In FIG. 4 , the assembled extraction tool is shown with the lower end surface or nose 46 of sleeve 15 abutting the connector body upper surface 42 and surrounding a connector pin 37 which is to be extracted. The inner surface 48 of sleeve 15 closely confines, but loosely surrounds pin connector 37 to permit the tool sleeve 15 to be manually aligned with and inserted about pin connector 37 .

FIG. 5 shows the pin connector 37 captured by the extraction tool following downward movement of the shaft reduced diameter terminal end portion 23 within the bore of the sleeve 15 causing the shaft wedge surface 25 to confine and capture pin connector 37 against the inner surface 48 of sleeve 15 . To increase the retention between the pin connector 37 and the sleeve inner surface 48 , the sleeve inner surface 48 is roughened to increase the friction between pin and bore surfaces. The rough surface can be achieved either by not finishing the bore surface 48 or by preparing the surface to achieve a desired roughness or irregularity while allowing the reduced diameter shaft portion 23 to be readily reciprocated therein.

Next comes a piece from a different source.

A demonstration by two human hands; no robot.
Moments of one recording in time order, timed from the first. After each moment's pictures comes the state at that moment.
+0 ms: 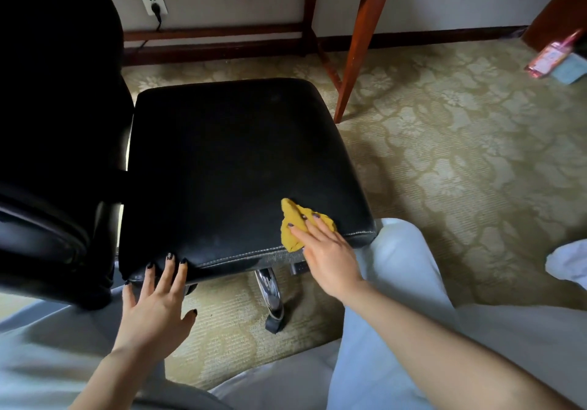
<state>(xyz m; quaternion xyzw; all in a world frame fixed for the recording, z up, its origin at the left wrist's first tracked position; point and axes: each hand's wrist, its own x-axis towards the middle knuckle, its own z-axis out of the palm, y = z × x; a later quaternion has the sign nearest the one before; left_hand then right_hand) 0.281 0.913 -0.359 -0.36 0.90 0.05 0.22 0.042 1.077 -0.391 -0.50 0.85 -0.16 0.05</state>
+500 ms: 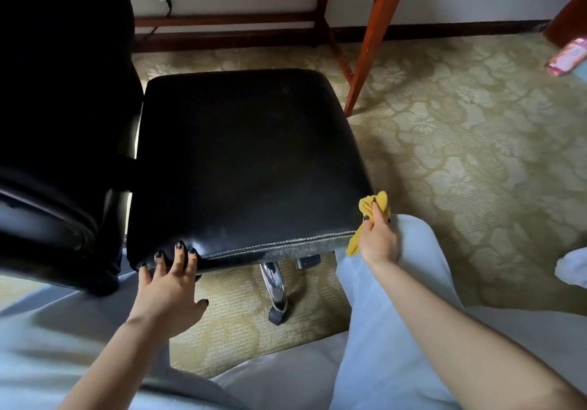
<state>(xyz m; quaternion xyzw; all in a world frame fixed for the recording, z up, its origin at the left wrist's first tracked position) 0.262 0.905 -0.353 -0.35 0.88 0.03 0.31 -0.008 1.090 -0.384 -0.04 0.95 -0.25 0.19</state>
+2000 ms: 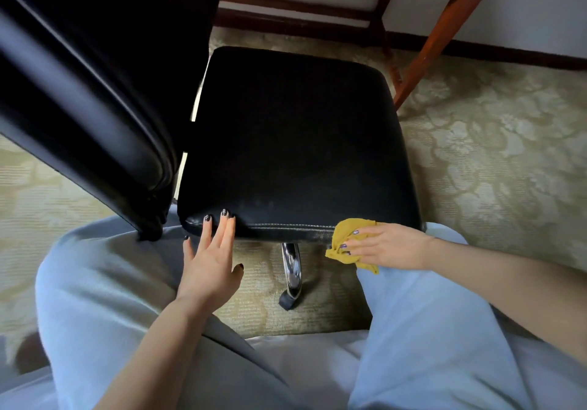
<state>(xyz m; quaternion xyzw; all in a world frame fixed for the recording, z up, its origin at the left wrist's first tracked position) 0.294 0.922 -0.373 -0.43 0.87 0.24 0.11 -0.036 1.076 -0.396 -0.82 0.47 0.31 -0.07</state>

The pin is extracted by withdrawing the tool and captured pin 33 in unison away from the connector body 44 . The tool is effective for the front side extraction of single pins for replacement with respect to either the independent connector or a connector which is installed with the pin compliant connector portions 38 received in the cooperating plated vias of a host printed circuit board.

The foregoing description of an embodiment of the invention has been presented for purposes of illustration and description. It is not intended to be exhaustive or limit the invention to the precise form disclosed. Many modifications and variations are possible in light of the above teaching. It is intended that the scope of the invention be limited not by the description and illustrations, but rather by the claims appended hereto.